Cognitive-behavioral therapy (CBT) is one of the most heavily researched forms of talk therapy, or psychotherapy, and focuses on identifying and coping with maladaptive behavior. Patients are taught and trained to change the way they feel by changing the way they act, and even think, through thought exercises, frequent sessions, and a set of core principles:
- The root of many instances of mental health issues is unhelpful or faulty thinking, caused either by external or internal factors.
- Another root is unhelpful or faulty pattern-forming behavior, especially maladaptive coping mechanisms.

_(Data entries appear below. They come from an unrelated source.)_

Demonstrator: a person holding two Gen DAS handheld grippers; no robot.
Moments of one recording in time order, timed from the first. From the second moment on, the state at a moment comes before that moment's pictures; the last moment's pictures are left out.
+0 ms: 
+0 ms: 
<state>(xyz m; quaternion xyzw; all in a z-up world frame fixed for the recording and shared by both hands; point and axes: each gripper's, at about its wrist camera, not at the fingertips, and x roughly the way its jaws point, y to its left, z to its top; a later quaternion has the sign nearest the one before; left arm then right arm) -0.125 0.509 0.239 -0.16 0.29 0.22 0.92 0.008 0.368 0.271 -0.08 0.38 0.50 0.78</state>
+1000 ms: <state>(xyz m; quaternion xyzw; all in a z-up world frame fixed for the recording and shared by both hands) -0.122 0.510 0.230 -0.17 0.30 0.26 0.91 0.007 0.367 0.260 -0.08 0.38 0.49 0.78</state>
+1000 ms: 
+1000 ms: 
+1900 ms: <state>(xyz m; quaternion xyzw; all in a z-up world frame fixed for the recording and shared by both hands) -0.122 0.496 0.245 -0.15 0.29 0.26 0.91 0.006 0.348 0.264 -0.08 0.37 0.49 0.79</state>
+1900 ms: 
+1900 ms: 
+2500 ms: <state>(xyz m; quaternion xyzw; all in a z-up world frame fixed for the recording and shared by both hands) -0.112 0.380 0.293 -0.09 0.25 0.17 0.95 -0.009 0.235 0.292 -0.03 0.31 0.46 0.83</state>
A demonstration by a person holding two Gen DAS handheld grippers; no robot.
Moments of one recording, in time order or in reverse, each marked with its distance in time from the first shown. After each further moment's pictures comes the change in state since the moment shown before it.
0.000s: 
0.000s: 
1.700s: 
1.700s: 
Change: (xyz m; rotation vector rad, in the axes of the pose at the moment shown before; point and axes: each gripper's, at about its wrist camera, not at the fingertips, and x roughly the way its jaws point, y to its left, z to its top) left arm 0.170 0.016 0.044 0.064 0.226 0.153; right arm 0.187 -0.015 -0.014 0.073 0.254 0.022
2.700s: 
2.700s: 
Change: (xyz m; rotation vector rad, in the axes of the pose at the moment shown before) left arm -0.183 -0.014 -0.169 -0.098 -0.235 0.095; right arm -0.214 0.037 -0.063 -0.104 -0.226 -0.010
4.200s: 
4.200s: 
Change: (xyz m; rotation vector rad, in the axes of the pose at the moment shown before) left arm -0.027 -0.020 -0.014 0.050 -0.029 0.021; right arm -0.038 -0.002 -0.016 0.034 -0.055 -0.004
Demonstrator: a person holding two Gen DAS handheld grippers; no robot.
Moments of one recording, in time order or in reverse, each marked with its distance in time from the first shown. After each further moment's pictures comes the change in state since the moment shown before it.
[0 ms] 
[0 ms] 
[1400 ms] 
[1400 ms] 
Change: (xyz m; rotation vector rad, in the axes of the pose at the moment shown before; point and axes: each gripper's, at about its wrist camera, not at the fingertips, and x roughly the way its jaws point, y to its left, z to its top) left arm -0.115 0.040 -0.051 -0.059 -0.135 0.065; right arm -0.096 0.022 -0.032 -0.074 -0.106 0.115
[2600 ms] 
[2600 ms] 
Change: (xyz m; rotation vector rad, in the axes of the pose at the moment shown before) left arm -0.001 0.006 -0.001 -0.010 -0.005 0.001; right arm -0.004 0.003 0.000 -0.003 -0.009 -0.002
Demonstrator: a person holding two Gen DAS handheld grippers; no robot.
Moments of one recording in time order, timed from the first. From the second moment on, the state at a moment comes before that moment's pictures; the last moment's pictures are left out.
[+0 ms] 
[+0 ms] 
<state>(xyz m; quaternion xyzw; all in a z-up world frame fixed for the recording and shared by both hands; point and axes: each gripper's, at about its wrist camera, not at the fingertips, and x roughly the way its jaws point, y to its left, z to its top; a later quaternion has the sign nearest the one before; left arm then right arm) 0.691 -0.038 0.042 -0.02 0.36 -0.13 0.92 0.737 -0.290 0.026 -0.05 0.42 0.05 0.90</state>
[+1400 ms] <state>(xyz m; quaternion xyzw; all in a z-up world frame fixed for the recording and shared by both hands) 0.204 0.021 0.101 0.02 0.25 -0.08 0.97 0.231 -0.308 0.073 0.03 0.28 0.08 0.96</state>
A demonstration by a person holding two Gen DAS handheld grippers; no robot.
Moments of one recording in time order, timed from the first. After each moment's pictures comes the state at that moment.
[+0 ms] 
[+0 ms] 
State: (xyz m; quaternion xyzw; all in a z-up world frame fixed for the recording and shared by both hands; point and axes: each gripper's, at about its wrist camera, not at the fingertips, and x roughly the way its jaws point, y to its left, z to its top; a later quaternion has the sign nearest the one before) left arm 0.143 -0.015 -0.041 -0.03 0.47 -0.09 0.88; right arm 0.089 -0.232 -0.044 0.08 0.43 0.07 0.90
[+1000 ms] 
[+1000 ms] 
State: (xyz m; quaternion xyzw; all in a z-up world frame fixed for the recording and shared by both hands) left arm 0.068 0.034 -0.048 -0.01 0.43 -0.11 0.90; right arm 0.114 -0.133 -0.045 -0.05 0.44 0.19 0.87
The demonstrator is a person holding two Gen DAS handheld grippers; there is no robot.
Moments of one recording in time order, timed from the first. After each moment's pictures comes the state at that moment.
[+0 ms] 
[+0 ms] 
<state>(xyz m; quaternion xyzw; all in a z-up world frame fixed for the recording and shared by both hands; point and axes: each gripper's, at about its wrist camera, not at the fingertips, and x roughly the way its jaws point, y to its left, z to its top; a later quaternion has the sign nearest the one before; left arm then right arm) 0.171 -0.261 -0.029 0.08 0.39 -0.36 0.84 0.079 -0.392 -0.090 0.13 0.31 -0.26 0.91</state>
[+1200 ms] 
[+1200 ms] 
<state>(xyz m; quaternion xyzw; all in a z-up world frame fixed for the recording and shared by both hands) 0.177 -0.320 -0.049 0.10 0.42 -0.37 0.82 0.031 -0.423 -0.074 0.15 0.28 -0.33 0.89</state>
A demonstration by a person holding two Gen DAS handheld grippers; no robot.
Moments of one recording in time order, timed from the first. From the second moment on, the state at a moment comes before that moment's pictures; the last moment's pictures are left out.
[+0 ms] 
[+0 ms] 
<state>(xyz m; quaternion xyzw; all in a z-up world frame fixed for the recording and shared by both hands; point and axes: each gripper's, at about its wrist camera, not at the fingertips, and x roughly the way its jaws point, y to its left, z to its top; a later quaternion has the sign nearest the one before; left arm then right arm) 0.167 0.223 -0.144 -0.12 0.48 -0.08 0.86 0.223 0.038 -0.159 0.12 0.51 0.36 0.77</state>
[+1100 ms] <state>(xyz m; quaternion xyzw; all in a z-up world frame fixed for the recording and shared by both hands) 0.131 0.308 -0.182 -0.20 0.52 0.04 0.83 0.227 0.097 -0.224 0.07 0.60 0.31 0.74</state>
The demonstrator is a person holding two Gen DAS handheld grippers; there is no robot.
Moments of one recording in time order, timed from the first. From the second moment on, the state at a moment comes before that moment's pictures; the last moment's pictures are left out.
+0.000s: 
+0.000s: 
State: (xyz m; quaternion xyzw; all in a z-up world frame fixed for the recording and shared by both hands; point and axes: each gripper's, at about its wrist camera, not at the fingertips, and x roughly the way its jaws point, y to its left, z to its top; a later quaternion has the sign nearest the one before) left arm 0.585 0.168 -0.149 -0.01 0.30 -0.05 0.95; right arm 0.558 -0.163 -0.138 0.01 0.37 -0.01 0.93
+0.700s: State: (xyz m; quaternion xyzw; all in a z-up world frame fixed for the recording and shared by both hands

- Patients with mental health problems can improve by addressing their thoughts and behavior, and thereby affecting their psychological health to a certain degree.
CBT has been proven to be effective in the treatment of depression, anxiety, substance use disorder, eating disorders, and other forms of mental illness. CBT is more effective than many other forms of talk therapy and most effective in combination with medication. One of the reasons CBT is the primary modality for many therapists is because of its strong history of evidence from multiple peer-reviewed studies and decades of research.
There is also a heavy emphasis on flexibility. While all CBT is based on the core principles mentioned, therapists are encouraged to mold a program that suits their patients. Strategies for doing so may include:
- Understanding that one’s perception is affecting one’s feelings and emotions, rather than reality itself.
- Developing a greater sense of empathy, and understanding how others see the world.
- Learning to use certain logic or mental rhetoric to deal with illogical thoughts.
- Building one’s self-confidence and self-esteem through healthier habits.
In many cases of CBT, there is also a focus on learning to become one’s therapist over time. This isn’t a goal but is rather a byproduct of continuing to go through lessons at one’s own pace at home and continuing to work with developed coping skills.